Domagoj Dukec, the soft-spoken head of BMW’s design department, pointed out the decades-old twin-kidney grille is the biggest differentiator between the Munich-based firm and rivals from Germany and abroad. It’s more than a cooling tool; it establishes the car’s identity. It’s here to stay regardless of whether his team draws an electric sedan or one powered by a gasoline-burning straight-six. Going electric might force stylists to prioritize form over function, but an emphasis on design is what spawned this styling cue nearly nine decades ago.
“If you go really back in time to when the kidney started, there was a big difference between it and the classic grilles of other manufacturers. Look at the grille of a Rolls-Royce, for example. It was always the same shape as the radiator behind it. For BMW, however, it was always the face of the car, and it wasn’t shaped like the radiator. The 328 had vertical openings. Splitting the grille in the middle was not the most efficient way to do it, but it was an aesthetic solution,” he said, referencing a roadster manufactured between 1936 and 1940.
The firm’s range will grow in the 2020s with the addition of electric models, like the i4 (pictured), but Dukec doesn’t see the need to give each one a twin-kidney grille as a constraint. He instead instructs his team to tweak the feature’s shape and dimensions to ensure the end product suits each car’s character well. This strategy has spawned some of BMW’s most polarizing designs, like the face-lifted 7 Series, but it has worked as intended.

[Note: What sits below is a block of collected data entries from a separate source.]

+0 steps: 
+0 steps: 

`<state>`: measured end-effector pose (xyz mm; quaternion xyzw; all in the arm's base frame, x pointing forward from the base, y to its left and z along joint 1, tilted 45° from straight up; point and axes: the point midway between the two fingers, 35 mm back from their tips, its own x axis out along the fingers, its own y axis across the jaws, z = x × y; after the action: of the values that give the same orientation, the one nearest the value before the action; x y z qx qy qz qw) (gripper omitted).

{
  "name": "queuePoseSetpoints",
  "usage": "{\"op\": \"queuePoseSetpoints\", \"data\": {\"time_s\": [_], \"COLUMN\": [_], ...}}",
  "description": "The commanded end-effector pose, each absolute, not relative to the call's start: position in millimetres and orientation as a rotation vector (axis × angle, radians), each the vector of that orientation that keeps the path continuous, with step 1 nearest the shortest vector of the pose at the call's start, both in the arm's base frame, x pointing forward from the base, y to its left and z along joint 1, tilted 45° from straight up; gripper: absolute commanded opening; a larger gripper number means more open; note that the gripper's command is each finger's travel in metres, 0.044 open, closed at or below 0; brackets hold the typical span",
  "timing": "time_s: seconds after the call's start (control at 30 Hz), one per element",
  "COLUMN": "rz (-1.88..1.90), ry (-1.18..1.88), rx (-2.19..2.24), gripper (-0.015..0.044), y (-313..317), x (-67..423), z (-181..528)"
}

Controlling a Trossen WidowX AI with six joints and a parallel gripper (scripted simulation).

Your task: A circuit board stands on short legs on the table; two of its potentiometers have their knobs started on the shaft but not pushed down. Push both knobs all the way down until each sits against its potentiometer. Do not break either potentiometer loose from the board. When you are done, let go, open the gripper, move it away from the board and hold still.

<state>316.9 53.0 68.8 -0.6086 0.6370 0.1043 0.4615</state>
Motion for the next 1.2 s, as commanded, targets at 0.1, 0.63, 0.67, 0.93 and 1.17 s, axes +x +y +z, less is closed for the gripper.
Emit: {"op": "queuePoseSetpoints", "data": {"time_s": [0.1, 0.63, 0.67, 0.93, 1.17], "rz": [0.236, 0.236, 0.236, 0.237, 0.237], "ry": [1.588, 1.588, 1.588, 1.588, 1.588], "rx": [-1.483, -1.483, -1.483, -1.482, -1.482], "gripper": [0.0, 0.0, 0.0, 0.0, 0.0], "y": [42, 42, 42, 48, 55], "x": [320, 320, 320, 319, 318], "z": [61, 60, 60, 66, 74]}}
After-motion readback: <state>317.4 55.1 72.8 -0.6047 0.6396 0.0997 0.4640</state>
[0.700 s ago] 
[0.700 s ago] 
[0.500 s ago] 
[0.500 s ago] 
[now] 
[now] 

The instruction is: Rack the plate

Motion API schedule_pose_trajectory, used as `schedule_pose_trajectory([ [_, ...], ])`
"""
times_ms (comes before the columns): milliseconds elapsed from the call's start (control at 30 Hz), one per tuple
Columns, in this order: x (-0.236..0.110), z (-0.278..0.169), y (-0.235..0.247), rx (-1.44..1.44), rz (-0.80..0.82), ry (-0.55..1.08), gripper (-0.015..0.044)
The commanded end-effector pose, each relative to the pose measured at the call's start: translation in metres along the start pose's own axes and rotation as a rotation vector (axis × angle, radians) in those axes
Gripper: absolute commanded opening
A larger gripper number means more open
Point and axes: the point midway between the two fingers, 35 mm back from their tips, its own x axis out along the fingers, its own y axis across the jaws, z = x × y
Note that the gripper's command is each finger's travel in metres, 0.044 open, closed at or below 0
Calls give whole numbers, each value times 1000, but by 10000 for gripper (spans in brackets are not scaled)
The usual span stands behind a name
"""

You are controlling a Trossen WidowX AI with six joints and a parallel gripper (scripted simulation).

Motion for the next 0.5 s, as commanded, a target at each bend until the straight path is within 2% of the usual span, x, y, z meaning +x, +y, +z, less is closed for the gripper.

BMW is split into three pillars: M, i, and the core brand. This balanced structure could easily enable stylists to create three distinct design identities to differentiate them, but that’s not the order of the day in 2020.
“We no longer see i on one side, positioned as the angel on the left shoulder, and M on the right shoulder as BMW’s devil. This doesn’t work anymore,” he said. “We don’t want to make three parallel universes where we have three brands with different characters. We want to strengthen BMW as a brand with the help of two sub-brands which have two different roles. M4, i4, and 4 customers have one thing in common: They love BMW.”
We’ll need to wait a little bit longer to find out what this strategy looks like on the road or in one of the company’s showrooms. The next-generation 4 Series is expected to break cover before the end of 2020, the M4 based on it should make its debut in 2021, and the production version of the i4 concept will enter production in 2022.
In the meantime, Dukec had a message for those who deprecate the size of BMW’s recent grilles.
“In the past, some people were actually complaining that we weren’t as self-confident as other brands, and no one complains about them when they have a grille that stretches [all the way] from left to right. Everybody who loves BMW will get used to it. People who are complaining are often not customers.”